Thanks again, attached a pic but a bit shaky (To early for Vodka).
Posted:
29 Mar 2010 7:34
by dave-r
As I said. The clutch set-ups have different depths. The common avalible one is the deepest. Make sure it will fit first. If not fit a spacer.
And again. You know you are too close with the fan when it hits the radiator. But the closer you can get it the better it will work. If you have a shroud it will only work with the fan inside the shroud.
383 Roadrunner Help
Posted:
04 Apr 2010 11:57
by bradburm
Installed Spacer 21/4 inch and got fan inside shroud and had 1" left between fan and radiator.

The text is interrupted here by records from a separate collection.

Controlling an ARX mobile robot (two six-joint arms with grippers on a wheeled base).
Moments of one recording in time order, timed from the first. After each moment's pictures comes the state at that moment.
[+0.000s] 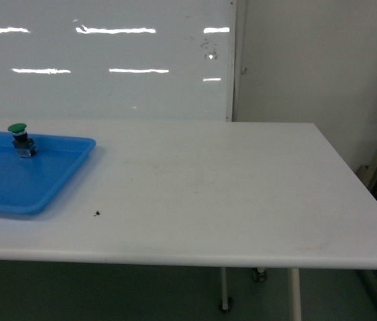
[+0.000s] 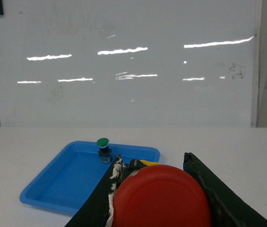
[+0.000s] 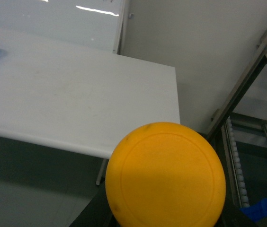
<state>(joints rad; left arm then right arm) -0.31 0.94 0.27 0.73 -0.51 0.11 0.33 0.22 0.12 -0.10 0.24 -0.10</state>
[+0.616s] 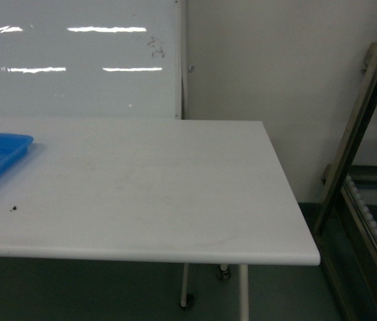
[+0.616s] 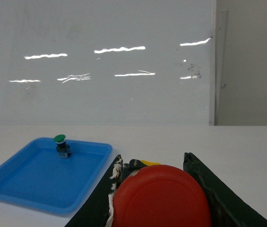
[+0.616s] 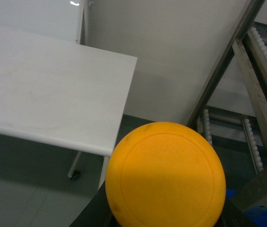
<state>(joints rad) -0.31 0.94 0.27 0.73 -0.51 0.11 0.33 0.22 0.12 -0.10 0.24 -0.10</state>
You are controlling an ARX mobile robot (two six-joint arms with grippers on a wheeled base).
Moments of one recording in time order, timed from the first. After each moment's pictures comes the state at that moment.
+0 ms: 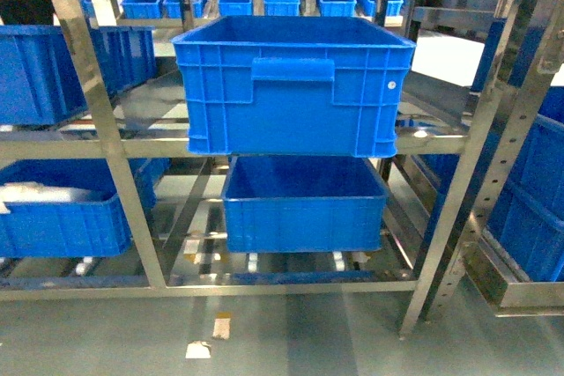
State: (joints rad) left arm 0.00 0.01 0.01 0.00 0.00 0.00; right arm -0.07 0.88 0.32 0.57 -0.15 0.00
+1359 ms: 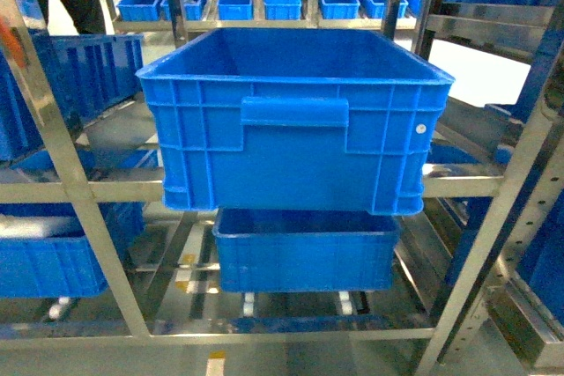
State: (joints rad) left arm 0.00 0.01 0.01 -0.01 0.00 0.00; right arm -0.07 0.87 0.32 0.57 -0.15 0.00
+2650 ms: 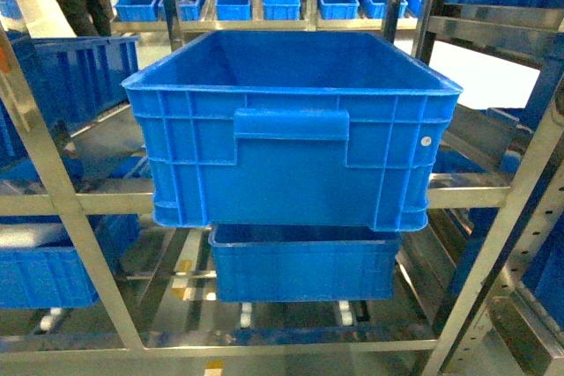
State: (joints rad) left arm 0.00 0.01 0.01 0.00 0.00 0.00; right arm -0.07 0.88 0.32 0.57 -0.15 0.00
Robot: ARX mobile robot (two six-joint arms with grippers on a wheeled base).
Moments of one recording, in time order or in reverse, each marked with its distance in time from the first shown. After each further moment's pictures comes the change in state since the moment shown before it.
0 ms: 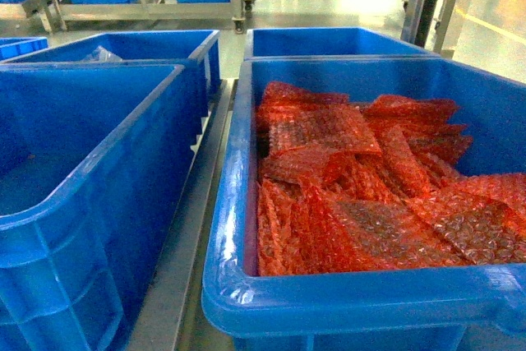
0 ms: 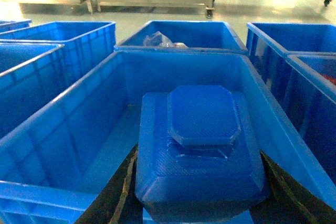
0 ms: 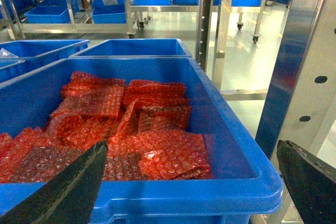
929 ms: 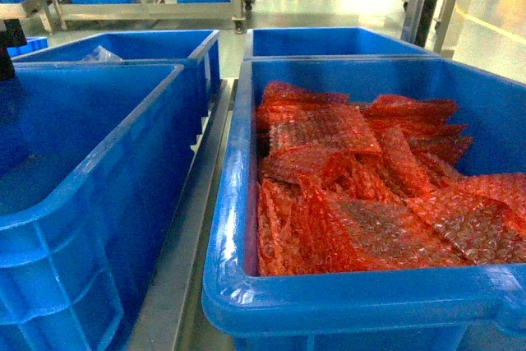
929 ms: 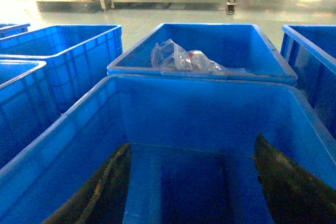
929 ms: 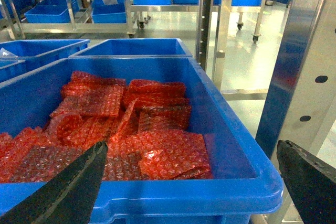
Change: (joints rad) left arm 0.256 1.090 0.400 0.702 0.177 0.046; right arm 0.000 0.000 0.000 0.000 0.000 0.000
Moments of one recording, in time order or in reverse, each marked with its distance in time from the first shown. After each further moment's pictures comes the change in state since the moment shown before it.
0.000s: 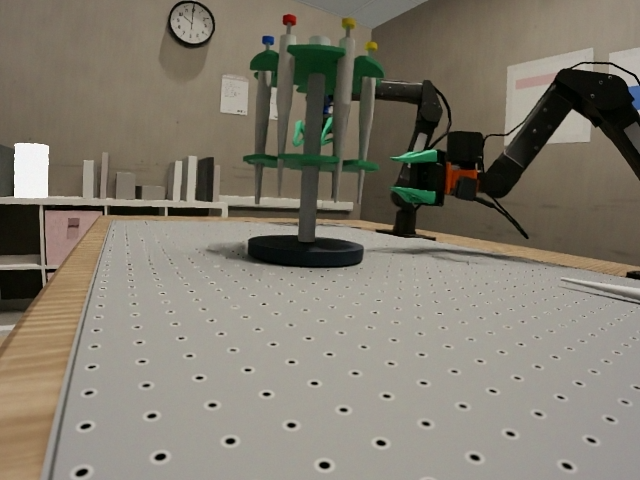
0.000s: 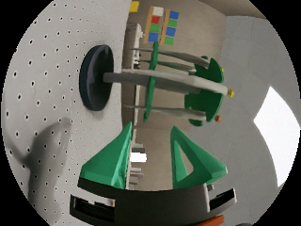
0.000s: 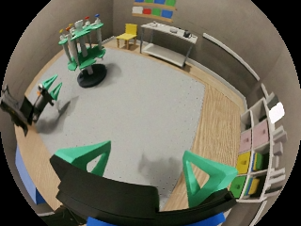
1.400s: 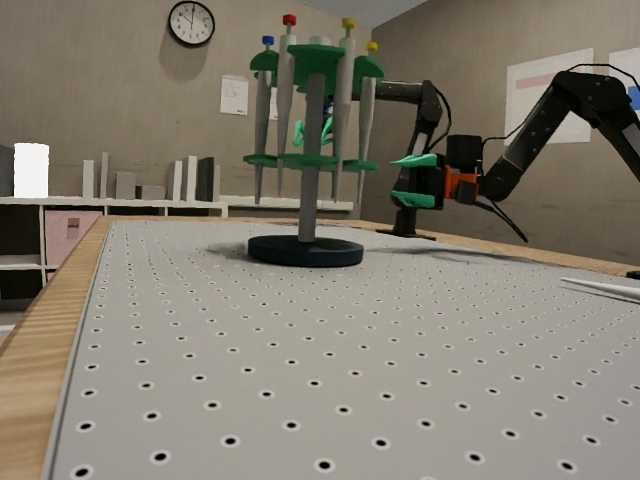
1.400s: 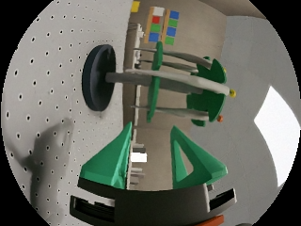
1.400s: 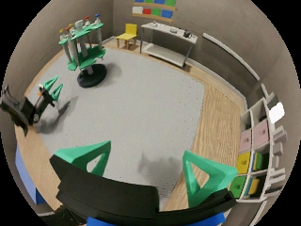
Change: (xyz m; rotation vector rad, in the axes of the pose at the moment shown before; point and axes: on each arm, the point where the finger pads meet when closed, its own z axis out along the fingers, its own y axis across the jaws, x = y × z) left arm 0.001 0.007 0.000 -0.002 0.000 0.003; right arm 0.000 0.000 0.000 0.000 0.000 0.000
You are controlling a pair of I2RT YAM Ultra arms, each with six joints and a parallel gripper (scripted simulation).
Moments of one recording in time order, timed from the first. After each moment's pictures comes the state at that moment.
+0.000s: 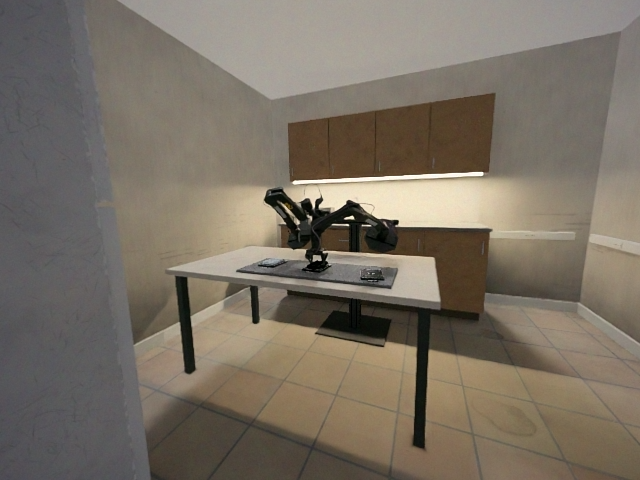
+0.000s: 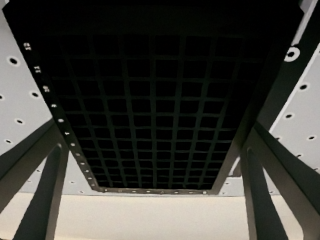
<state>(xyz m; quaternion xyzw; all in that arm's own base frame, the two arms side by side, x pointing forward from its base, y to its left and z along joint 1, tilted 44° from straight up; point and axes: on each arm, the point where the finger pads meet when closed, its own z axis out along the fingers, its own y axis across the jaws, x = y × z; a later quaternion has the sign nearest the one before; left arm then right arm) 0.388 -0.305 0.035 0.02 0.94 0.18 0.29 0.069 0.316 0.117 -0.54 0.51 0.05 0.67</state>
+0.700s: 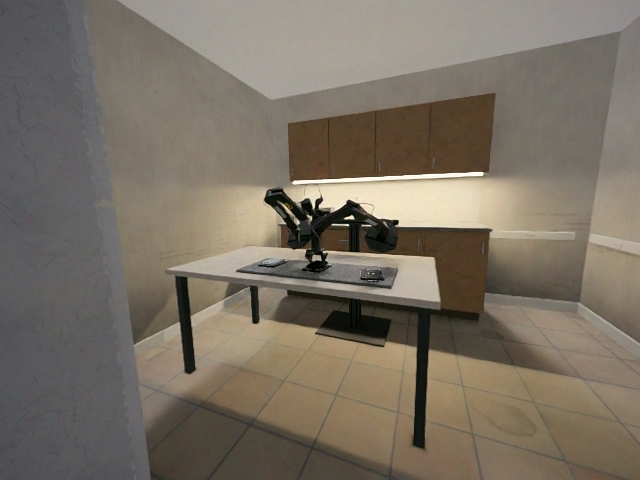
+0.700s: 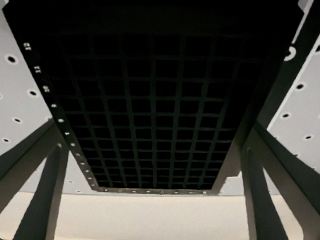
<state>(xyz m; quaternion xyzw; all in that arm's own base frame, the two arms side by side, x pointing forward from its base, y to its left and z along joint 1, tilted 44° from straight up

Started no problems as I reved engine the top of te shroud let loose, should I assume that this was nothing more than the plastic shroud being old or do I have other issues.
The car runs with the whole in the top od the shroud but looks like I will be replacing.
Thoughts,
Happy Easter
Posted:
04 Apr 2010 13:27
by dave-r
1-inch from the radiator sounds good.
Did the fan hit the shroud somehow?
Posted:
04 Apr 2010 14:12
by Eddie
Thats what his description sounds like to me. Was the shroud loose in any way? There is a lot of 'force' directed onto the shroud, it must be tight and have some slight clearance between the blades and the shroud. Also make sure there are no jagged edges which could catch the blades, sometimes I see 'beat up' shrouds. The Water Pump hub wasnt rusty was it?
Happy Easter
383 Roadrunner Help
Posted:
05 Apr 2010 14:18
by bradburm
All,
I will have to look at what is going on this weekend. I assume, I have a motor mount issue, a fan/shroud clearance issue or just an old shroud.
I had installed a new water pump so no rusty hub.
I will keep you posted............
Posted:
05 Apr 2010 20:07
by dave-r
Yeah if the engine mount on the drivers side has ripped (which they often do) then that would do it.